The Common Good and the Digital Commons
as Justification Registers in Digital Governance, Surveillance and Security
20-21 October 2016, University of Hull
Wilberforce Institute for the Study of Slavery and Emancipation (WISE)
Oriel Chambers, 27 High Street, Hull, HU1 1NE, UK
Keynote speaker: Professor Andrew Hoskins (University of Glasgow)
Interdisciplinary Research Professor in College of Social Sciences – Global Security
The controversial surveillance leaks of recent years have heightened the issue of the legitimacy, jurisdiction and ethical agency of leading democratic states and multinational corporations, and point to the emergence of new socio-political formations demanding transparency and the protection of privacy in cyberspace.
At the same time, intelligence and security agencies have attempted to justify the techniques employed in the defence of security and freedom.
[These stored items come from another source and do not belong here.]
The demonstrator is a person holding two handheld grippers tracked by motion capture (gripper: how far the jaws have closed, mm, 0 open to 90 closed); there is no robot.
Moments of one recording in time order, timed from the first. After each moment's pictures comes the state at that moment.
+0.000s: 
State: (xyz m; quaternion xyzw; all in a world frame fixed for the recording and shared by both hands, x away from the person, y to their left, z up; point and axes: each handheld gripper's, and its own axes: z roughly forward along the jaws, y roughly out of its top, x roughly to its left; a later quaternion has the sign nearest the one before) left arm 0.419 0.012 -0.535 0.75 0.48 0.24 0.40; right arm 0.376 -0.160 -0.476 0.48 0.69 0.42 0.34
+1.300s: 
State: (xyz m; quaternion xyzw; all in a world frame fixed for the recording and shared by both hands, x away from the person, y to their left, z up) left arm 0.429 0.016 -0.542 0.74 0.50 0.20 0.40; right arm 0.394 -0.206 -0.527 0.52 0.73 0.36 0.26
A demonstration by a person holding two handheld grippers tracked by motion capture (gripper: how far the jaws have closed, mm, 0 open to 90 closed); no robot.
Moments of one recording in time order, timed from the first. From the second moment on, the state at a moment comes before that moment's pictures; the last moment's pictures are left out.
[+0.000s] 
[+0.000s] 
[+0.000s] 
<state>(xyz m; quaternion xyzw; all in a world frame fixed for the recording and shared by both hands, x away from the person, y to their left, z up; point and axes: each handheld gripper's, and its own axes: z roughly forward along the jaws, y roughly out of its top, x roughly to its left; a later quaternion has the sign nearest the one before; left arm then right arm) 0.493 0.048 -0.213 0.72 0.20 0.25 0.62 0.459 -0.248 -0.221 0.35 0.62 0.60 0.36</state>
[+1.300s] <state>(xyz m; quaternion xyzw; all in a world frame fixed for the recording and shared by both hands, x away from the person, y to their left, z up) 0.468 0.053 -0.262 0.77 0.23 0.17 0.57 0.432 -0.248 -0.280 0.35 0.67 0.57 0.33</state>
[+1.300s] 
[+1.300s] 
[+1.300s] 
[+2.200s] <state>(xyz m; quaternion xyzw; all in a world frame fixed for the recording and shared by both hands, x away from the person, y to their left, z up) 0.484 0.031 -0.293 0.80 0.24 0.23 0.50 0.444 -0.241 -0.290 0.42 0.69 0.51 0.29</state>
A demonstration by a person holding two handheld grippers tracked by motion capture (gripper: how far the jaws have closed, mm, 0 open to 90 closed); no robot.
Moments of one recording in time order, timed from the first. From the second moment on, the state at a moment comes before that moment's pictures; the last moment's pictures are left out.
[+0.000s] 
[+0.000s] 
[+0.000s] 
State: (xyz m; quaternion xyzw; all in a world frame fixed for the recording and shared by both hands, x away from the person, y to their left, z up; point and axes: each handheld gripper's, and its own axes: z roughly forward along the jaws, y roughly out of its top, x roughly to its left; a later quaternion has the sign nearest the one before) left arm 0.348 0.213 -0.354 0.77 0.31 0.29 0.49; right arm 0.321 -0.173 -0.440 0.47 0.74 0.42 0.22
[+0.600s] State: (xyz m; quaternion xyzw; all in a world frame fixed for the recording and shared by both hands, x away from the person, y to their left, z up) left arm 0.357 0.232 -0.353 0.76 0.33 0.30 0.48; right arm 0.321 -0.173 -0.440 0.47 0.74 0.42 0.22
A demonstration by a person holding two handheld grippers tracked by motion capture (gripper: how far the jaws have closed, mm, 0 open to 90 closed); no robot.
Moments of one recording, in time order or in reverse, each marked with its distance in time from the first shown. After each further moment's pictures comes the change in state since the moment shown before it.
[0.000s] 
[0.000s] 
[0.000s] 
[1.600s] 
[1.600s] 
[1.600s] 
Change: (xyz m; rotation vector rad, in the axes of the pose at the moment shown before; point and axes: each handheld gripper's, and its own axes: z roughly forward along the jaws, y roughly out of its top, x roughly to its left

Popular culture, digital everyday networked media and sharing platforms have also functioned as crucial sites of public contestation over the legitimacy of intelligence and security agencies, in their application of new surveillance and digital governance techniques.
This conference seeks to debate and find common ground between these seemingly divergent approaches to the cybersecurity dimension of digital governance. Particularly, the conference is set to debate the use of the common good and the digital commons as justification registers in cybersecurity and digital governance.
The specific themes we are interested in are:
1. Governance of the digital commons. Models of ownership and control: securing, democratising and owning network governance
2. Implications of differing conceptions of governance for ethics and rights discourses in cyber security
3. The ethics of hacktivism and cyber attack
4. The impact of online radicalization, the war on terror and securitization discourses on the ethics of cybersecurity and digital governance
5. Legitimacy, legality and democratic accountability in a time of emergency
6. Privacy as a right in a surveillance society
7. Cyberwar as concept and reality
8. Vernacular and cultural conceptions of the common good in cyberspace
9. Arriving at the common good: deliberative practices, culture, media, official discourses.
10. ‘Common good’ as moral justification and its application to compliance in cybersecurity.
11. Can focus on a ‘commons-oriented paradigm’ solve the problem of addressing securitization employed to sustain a capitalist order in crisis?
This international conference is part of the ESRC project ‘The Common Good: Ethics and Rights in Cybersecurity’, which seeks to contribute to important debates surrounding the common good in political philosophy and social policy in the area of digital governance and cybersecurity.